- Problem statement:
From the line that includes "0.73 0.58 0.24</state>" to the closing line of the data, please transcribe every line exactly and add nothing.

··········

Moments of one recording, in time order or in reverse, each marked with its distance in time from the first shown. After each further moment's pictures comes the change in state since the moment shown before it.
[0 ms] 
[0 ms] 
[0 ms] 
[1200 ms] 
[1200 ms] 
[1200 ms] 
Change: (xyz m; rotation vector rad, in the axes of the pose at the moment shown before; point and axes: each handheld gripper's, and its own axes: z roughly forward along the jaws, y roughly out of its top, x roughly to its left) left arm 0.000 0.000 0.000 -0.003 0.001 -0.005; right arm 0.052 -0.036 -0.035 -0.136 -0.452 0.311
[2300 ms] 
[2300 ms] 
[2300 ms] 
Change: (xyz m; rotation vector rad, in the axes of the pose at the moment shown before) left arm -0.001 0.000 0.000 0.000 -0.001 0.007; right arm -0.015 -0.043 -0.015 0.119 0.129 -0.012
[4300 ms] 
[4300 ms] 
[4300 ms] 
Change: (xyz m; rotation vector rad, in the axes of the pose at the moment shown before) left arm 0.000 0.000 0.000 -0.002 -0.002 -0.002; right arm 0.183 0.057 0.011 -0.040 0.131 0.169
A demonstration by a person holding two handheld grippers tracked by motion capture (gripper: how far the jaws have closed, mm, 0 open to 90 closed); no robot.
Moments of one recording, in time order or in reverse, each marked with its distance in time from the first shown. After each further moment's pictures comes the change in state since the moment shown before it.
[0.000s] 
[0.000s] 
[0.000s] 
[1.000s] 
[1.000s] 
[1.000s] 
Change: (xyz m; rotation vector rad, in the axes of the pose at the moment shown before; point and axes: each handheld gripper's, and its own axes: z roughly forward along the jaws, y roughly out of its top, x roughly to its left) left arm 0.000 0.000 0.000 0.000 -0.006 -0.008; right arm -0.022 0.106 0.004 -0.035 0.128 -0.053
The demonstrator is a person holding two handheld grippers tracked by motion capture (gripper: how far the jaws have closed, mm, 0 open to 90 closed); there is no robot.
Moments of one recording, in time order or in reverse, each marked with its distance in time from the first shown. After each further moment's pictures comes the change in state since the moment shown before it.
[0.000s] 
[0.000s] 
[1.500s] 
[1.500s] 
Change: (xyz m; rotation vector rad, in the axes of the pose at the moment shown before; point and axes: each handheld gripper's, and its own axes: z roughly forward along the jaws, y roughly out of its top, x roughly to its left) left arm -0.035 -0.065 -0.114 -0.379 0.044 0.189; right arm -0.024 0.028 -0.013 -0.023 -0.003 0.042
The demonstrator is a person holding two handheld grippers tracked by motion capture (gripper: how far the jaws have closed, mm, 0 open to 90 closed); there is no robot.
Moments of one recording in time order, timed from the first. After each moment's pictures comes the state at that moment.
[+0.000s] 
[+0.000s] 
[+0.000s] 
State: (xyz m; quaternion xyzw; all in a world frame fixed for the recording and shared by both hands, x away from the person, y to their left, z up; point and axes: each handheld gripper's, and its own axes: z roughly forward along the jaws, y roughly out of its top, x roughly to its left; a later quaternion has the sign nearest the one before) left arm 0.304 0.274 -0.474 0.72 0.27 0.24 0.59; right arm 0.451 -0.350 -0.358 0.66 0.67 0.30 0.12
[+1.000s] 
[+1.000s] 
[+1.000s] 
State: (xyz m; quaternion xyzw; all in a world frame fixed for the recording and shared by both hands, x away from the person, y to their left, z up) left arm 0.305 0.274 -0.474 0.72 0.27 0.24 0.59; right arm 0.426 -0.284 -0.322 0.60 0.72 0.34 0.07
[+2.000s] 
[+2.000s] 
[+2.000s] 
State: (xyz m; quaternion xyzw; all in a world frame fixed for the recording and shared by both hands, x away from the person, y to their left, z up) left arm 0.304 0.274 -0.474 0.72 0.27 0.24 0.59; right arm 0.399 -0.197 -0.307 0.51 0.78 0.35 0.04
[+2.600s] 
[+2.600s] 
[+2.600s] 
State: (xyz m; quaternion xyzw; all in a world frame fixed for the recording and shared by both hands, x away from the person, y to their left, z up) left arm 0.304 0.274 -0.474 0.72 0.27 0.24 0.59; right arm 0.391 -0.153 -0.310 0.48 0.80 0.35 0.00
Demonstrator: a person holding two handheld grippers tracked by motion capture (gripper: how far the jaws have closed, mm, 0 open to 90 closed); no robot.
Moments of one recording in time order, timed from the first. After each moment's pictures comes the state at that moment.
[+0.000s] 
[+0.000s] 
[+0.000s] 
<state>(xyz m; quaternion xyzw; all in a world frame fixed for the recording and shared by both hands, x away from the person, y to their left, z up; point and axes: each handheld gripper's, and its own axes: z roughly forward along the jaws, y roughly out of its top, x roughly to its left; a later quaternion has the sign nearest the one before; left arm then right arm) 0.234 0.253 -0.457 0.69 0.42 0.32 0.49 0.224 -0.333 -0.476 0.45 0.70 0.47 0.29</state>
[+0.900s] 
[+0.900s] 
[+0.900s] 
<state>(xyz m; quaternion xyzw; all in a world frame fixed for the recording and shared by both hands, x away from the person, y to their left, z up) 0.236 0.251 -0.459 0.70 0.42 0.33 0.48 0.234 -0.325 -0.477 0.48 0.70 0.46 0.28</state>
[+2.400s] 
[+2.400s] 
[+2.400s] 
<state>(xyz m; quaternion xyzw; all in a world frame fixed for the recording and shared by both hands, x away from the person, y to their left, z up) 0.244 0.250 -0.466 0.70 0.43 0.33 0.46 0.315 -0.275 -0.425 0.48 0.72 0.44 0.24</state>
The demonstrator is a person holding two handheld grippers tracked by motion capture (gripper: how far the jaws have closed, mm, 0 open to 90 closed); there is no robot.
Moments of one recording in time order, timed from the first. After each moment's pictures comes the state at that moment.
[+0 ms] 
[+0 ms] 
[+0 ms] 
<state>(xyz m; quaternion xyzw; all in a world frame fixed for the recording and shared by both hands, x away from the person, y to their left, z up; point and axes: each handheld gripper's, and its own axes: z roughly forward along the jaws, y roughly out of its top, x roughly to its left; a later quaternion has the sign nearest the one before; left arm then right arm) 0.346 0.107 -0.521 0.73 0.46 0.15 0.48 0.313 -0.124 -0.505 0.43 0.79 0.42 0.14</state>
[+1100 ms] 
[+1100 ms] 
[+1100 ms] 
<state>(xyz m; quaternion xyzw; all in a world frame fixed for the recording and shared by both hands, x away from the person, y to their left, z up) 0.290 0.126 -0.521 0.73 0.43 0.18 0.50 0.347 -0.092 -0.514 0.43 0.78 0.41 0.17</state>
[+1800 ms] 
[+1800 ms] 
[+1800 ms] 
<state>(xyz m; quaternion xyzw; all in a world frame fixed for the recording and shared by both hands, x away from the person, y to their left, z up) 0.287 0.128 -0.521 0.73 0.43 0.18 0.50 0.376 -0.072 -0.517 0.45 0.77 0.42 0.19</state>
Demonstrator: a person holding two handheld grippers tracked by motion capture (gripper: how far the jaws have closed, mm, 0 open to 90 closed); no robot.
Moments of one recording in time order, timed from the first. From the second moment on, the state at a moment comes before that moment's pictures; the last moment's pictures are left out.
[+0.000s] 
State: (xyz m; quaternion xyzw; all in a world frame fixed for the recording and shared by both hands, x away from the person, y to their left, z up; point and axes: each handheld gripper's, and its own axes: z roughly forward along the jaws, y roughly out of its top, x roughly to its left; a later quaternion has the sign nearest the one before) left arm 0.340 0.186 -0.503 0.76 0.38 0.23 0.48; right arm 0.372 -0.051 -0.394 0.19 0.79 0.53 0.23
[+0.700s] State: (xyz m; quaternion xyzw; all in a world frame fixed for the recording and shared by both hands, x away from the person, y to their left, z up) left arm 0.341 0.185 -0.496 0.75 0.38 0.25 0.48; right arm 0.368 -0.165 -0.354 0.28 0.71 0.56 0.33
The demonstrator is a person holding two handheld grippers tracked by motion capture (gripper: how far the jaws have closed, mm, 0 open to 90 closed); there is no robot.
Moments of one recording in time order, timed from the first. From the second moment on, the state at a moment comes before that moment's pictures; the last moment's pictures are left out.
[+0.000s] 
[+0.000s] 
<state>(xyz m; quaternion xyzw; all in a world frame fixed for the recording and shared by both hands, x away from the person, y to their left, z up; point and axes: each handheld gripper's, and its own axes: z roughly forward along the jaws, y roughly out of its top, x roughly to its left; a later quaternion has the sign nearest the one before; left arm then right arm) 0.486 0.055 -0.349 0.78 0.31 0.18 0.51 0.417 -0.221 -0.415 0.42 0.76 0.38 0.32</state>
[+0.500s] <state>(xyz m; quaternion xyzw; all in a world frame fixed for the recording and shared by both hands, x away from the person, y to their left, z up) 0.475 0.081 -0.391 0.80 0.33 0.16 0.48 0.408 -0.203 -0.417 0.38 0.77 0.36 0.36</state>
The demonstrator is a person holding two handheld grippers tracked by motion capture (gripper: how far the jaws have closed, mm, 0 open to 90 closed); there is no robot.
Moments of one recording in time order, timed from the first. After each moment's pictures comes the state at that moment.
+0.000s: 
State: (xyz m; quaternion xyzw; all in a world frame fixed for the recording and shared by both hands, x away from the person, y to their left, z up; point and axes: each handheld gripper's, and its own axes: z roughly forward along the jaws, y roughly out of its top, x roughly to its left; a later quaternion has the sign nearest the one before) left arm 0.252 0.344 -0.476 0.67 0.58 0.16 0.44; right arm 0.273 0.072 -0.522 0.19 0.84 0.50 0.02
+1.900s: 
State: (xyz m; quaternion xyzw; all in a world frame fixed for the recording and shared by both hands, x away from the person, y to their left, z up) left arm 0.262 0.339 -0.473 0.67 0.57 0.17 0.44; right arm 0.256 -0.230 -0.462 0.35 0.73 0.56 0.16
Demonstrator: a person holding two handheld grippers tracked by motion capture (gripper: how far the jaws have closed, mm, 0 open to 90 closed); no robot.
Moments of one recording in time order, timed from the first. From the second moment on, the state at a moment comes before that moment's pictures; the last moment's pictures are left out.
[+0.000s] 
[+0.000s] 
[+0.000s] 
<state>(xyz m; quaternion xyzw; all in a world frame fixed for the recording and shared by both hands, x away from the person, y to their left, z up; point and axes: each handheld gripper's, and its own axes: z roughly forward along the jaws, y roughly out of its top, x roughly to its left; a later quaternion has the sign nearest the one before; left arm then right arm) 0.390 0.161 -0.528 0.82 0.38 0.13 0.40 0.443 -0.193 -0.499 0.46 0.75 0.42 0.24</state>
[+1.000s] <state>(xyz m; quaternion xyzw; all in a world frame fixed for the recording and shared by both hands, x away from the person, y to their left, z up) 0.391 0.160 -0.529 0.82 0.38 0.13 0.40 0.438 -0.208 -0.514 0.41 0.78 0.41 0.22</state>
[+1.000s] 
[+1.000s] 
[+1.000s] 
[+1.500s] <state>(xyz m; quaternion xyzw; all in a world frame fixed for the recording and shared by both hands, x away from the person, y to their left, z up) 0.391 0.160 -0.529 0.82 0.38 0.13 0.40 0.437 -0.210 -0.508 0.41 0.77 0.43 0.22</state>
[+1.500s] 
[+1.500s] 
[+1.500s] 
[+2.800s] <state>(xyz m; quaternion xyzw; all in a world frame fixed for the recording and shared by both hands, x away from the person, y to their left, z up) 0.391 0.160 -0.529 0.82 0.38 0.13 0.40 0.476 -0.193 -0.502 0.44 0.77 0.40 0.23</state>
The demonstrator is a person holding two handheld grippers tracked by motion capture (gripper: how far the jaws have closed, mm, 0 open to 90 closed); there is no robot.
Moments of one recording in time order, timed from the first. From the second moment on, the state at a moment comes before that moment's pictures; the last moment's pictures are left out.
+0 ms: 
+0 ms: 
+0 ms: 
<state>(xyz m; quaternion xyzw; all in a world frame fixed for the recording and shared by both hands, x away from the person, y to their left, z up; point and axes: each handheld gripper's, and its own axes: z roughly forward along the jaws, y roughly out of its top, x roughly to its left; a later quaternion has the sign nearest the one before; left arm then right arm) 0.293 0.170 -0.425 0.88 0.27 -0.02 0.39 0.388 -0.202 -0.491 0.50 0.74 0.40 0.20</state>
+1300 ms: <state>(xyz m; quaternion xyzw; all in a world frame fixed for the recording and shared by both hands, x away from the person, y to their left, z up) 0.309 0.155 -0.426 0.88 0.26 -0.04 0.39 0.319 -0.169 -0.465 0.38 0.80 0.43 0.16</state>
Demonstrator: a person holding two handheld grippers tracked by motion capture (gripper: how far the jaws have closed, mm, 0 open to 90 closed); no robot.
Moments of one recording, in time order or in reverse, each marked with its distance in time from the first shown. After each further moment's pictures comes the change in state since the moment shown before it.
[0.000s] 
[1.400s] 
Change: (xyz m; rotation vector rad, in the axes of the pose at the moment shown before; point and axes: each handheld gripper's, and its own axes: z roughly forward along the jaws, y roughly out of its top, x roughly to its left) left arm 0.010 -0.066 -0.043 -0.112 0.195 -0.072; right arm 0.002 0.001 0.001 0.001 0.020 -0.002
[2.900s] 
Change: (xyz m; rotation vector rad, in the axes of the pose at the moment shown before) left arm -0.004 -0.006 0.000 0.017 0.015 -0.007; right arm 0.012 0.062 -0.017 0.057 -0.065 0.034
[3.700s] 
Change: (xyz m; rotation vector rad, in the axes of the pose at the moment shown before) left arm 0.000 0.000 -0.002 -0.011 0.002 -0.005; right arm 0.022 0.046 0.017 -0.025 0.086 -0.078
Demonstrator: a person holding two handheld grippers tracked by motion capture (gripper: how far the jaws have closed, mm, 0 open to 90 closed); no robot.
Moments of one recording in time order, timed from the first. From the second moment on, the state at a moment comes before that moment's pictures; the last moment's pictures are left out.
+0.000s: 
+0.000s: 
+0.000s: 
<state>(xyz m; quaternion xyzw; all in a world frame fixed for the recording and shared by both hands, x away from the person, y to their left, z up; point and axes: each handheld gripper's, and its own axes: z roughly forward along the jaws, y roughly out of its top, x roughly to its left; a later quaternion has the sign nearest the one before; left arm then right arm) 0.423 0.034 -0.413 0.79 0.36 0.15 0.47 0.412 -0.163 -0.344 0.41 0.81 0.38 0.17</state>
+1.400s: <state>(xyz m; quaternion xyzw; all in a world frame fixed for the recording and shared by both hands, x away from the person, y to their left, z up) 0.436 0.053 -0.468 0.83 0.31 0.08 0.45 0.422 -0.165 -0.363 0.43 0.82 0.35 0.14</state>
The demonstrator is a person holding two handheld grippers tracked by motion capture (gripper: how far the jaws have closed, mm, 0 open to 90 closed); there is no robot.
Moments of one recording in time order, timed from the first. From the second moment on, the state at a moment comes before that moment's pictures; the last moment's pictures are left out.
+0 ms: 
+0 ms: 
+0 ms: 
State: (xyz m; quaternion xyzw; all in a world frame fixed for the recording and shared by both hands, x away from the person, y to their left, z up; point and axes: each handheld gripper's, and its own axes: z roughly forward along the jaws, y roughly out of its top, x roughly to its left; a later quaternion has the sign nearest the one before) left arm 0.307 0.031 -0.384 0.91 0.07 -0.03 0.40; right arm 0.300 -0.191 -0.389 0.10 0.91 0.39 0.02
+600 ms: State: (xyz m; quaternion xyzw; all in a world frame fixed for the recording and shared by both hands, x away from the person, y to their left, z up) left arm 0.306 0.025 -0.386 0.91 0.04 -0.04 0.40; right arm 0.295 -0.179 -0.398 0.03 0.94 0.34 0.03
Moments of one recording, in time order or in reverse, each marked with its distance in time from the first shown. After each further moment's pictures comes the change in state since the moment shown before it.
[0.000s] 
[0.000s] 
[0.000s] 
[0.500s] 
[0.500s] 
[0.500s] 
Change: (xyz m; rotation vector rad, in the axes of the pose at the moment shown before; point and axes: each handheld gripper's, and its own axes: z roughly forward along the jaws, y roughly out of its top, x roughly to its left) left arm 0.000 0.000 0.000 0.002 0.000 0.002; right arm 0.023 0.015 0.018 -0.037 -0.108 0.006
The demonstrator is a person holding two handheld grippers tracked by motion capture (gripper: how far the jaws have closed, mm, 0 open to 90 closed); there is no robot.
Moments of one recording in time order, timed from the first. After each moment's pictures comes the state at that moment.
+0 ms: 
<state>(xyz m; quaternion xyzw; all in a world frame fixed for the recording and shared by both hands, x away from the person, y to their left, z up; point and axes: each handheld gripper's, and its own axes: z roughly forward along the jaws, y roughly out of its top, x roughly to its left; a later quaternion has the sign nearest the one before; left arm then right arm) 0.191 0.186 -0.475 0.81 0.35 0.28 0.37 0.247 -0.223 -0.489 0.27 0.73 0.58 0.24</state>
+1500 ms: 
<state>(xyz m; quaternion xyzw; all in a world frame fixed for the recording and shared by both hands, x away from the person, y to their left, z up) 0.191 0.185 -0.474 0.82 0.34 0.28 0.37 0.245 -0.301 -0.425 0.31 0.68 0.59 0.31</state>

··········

- Answer for this exercise:
<state>(xyz m; quaternion xyzw; all in a world frame fixed for the recording and shared by both hands, x away from the person, y to their left, z up; point and axes: each handheld gripper's, and its own axes: z roughly forward along the jaws, y roughly out of its top, x roughly to its left; a later quaternion has the sign nearest the one before; left arm then right arm) 0.191 0.186 -0.475 0.81 0.35 0.28 0.37 0.247 -0.223 -0.489 0.27 0.73 0.58 0.24</state>
+1500 ms: 
<state>(xyz m; quaternion xyzw; all in a world frame fixed for the recording and shared by both hands, x away from the person, y to their left, z up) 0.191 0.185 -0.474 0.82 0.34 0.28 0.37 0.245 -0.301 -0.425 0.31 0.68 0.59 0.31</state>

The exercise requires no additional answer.